A second major feature of the invention is that air is supplied to each injector at a point in the output flow passage leading to the engine so as to pre-air atomize the fuel before injection of same into the air intake manifold on the engine. This has the following advantages:
A. It makes the flow calibration insensitive to changes in manifold vacuum--thereby eliminating the need to compensate the supply pressure for changes in manifold vacuum.
B. It improves the quality of the fuel/air spray which is of primary importance in fuel/air mixture preparation. Improved spray (smaller droplets) and distribution in the air stream flowing in the air intake manifold results in a greater degree of fuel vaporization, yielding more complete combustion. The improvements is manifested by smoother engine idle and substantial minimization of "idle shake".
C. For improved cold/warm-up operation, air supplied to the injectors may be selectively preheated, to improve early fuel vaporization characteristics. This technique is more effective than heating 100 percent of the combustion air during the first few minutes after a cold start (when very little heat is available). Thus, improved warm-up exhaust emissions will result.
D. Air supplied directly to the injectors is accounted for by the engine control computer. When the air flow is computed based on the manifold absolute pressure, the injector air is accounted for by its effect on manifold pressure. In a fuel metering system which makes use of direct air mass flow measurement, the source of injector air is downstream of the mass flow sensor. In either case, the source of injector air is derived from a source downstream of the combustion air filter.

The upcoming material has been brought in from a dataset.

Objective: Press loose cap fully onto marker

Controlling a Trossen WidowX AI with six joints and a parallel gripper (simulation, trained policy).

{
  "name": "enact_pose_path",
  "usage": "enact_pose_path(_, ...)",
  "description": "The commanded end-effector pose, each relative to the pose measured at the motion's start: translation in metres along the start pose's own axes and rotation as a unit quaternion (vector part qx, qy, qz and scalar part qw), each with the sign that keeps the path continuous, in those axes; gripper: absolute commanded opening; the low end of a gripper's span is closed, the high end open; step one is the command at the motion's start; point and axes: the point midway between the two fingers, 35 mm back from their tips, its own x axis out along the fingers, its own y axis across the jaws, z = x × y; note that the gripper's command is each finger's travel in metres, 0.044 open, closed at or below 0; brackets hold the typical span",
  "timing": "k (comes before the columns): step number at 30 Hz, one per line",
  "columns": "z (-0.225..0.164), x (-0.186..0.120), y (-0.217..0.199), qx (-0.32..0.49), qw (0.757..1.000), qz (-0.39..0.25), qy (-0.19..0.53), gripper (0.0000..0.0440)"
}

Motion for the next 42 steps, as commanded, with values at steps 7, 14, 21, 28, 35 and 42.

E. The injector air flows in proportion to the manifold vacuum (atmospheric pressure minus manifold absolute pressure), producing the best spray (smallest droplet size) under idle and light load conditions, when the vacuum is high--(15-20 in.hg.) and coincidentally, the engine combustion is most sensitive to droplet size at idle and light load conditions.
F. Finally, the pin has a low mass. The low mass electromechanical actuator allows the injector to turn on and off with less delay than conventional injectors. This results in a flow calibration which maintains its linearity at pulse widths below 2 msec.
G. The introduction of air isolates the high vacuum condition of the engine from the fluidic element. Air enters the engine output leg of the fluidic element so that particular point does not see the vacuum of the intake manifold. There is not enough air added to greatly effect engine vacuum. The power nozzle then becomes the major source of pressure drop of the fluid in the system.
In the preferred embodiment, both major features are utilized but it will be appreciated that either feature can be used independently of the other and still obtain advantages of the invention.
Thus, the basic objective of the invention is to provide an improved fuel injection system for internal combustion engines. A further object of the invention is to provide an improved bistable fluidic switch which has no control ports or passages; and a further object of the invention is to provide an improved fuel preparation by the addition of filtered and monitored air to fuel for internal combustion engines prior to induction in the engine.